- What is being asked -
In the listing below, find each line containing "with" and report it.

- Task input -
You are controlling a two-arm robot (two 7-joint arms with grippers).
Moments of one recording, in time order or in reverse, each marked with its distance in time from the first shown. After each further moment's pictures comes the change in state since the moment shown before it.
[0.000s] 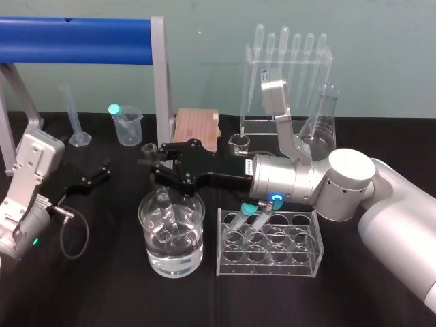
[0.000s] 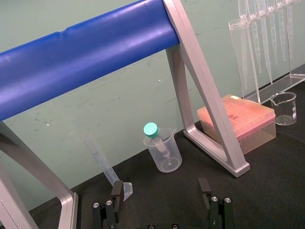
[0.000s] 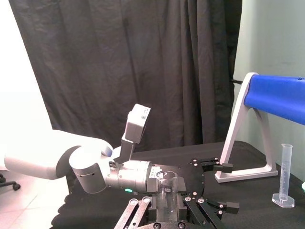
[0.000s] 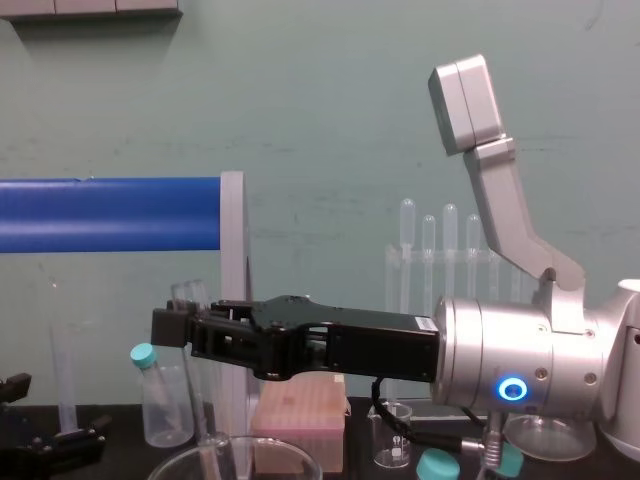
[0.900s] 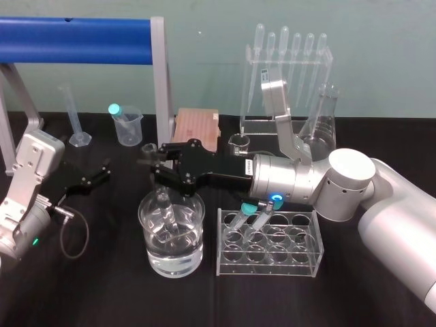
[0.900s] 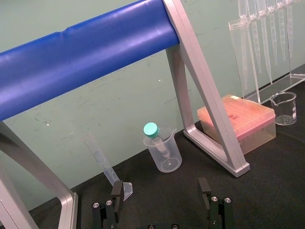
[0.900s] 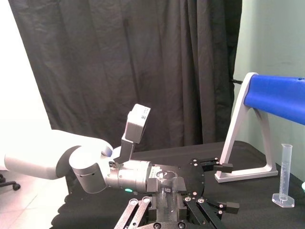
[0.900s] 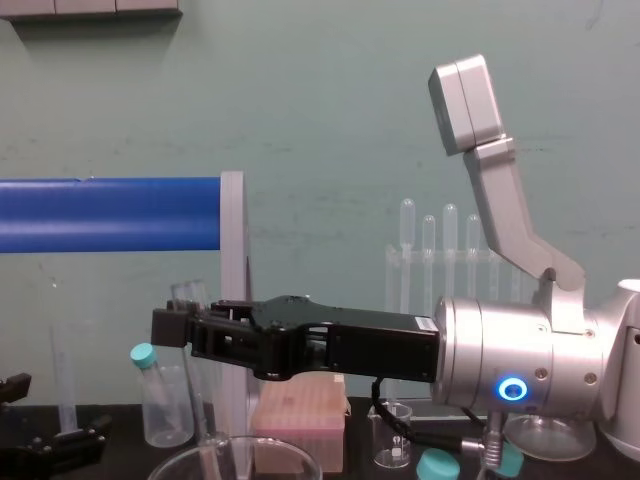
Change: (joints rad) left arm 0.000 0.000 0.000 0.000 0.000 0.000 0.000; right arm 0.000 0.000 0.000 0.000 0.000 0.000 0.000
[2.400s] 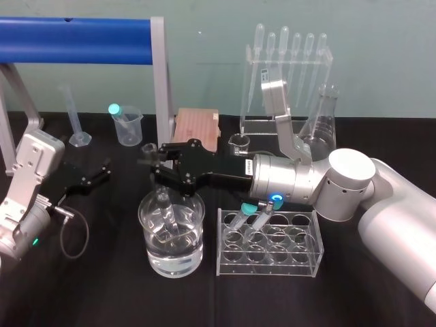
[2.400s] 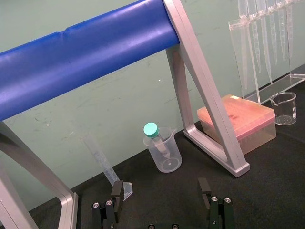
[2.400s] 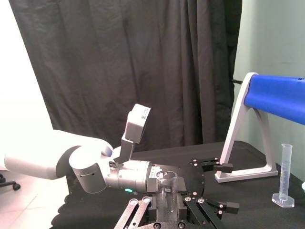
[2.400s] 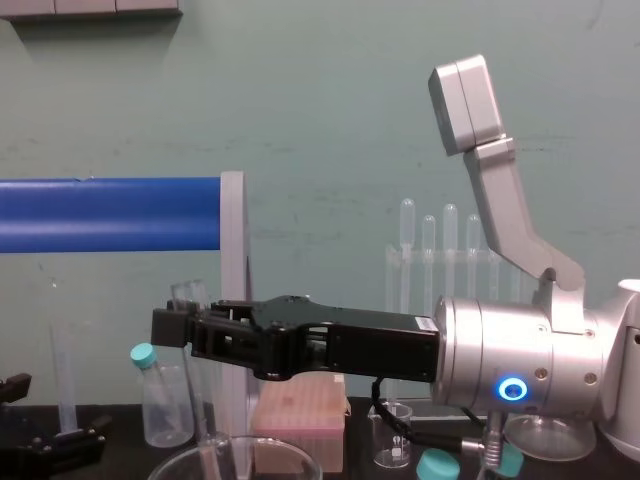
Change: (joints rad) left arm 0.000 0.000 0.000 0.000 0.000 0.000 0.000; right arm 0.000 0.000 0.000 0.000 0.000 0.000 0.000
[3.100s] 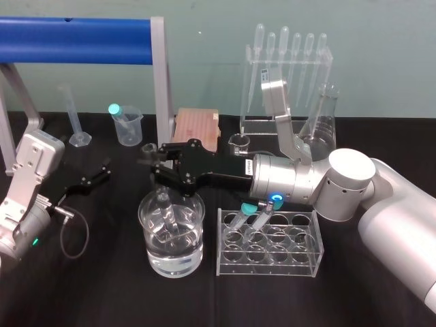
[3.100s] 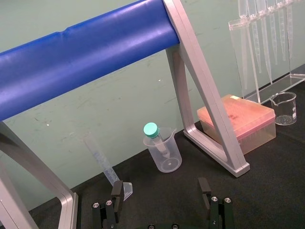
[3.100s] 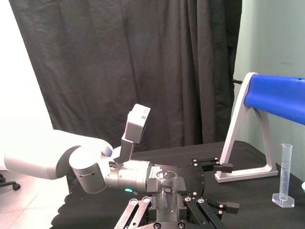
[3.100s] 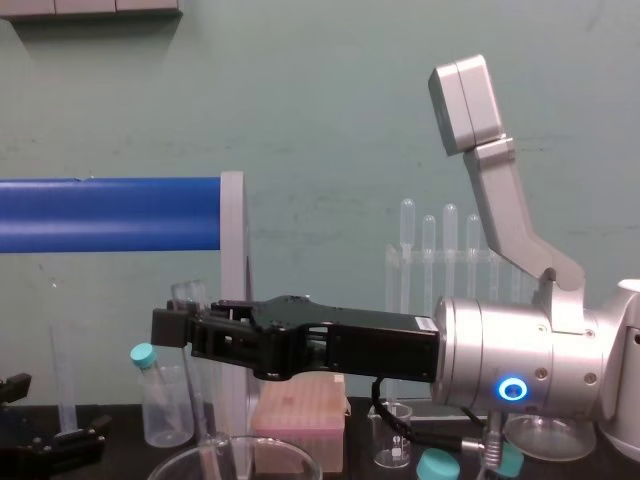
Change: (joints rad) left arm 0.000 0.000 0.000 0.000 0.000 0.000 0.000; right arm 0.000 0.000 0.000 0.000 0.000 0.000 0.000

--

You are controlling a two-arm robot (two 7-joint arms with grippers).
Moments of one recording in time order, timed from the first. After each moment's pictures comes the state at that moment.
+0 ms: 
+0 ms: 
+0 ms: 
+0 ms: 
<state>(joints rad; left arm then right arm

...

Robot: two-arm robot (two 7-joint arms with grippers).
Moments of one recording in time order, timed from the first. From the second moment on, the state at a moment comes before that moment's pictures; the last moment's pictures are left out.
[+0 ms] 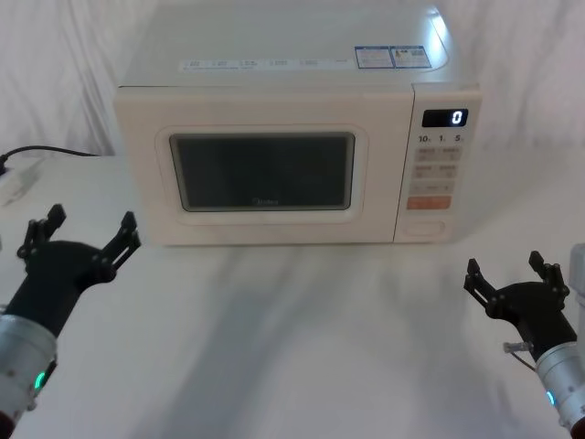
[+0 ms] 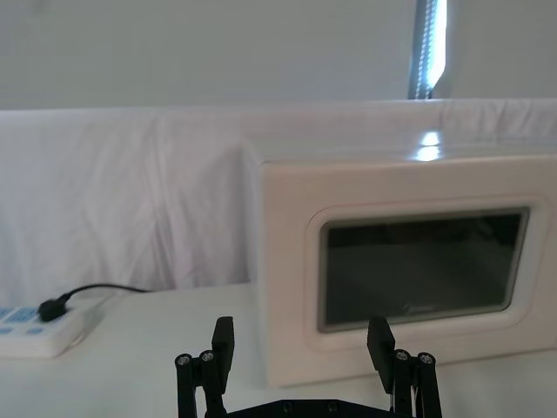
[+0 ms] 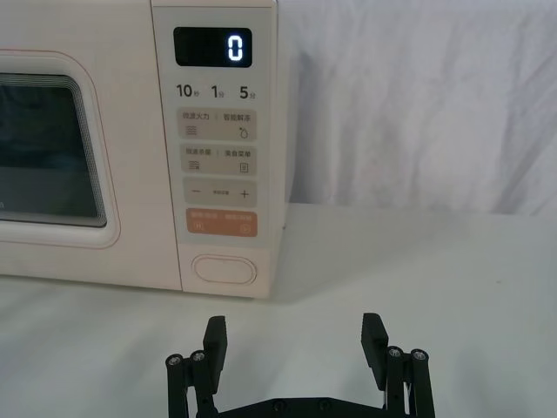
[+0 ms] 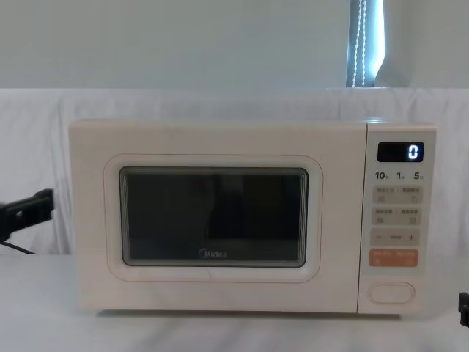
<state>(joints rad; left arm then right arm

- Solution for this exercise -
You are controlling a two-arm robot (two 7-joint arms with grippers).
Moments of one recording, in time order or in reverse, each marked with its distance in time from the first shown. After each further moment's pictures comes the change in state since the moment shown before it.
You are controlling a two-arm robot (two 7-joint arms with grippers).
Robot: two-arm robot (two 7-joint arms with grippers).

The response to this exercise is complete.